## [REQUIRED ACTION]
Whenever a line in this data holds the word "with", report that line in full.

+++

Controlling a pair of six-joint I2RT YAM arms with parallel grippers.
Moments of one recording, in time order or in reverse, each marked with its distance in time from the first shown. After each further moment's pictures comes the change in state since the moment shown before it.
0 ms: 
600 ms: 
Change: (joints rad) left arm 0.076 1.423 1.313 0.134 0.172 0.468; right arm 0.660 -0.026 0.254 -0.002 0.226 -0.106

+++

## [RESPONSE FOR THIS EXERCISE]
Controlling a pair of six-joint I2RT YAM arms with parallel grippers.
Moments of one recording, in time order or in reverse, each marked with its distance in time from the first shown. After each further moment's pictures comes the change in state since the moment shown before it.

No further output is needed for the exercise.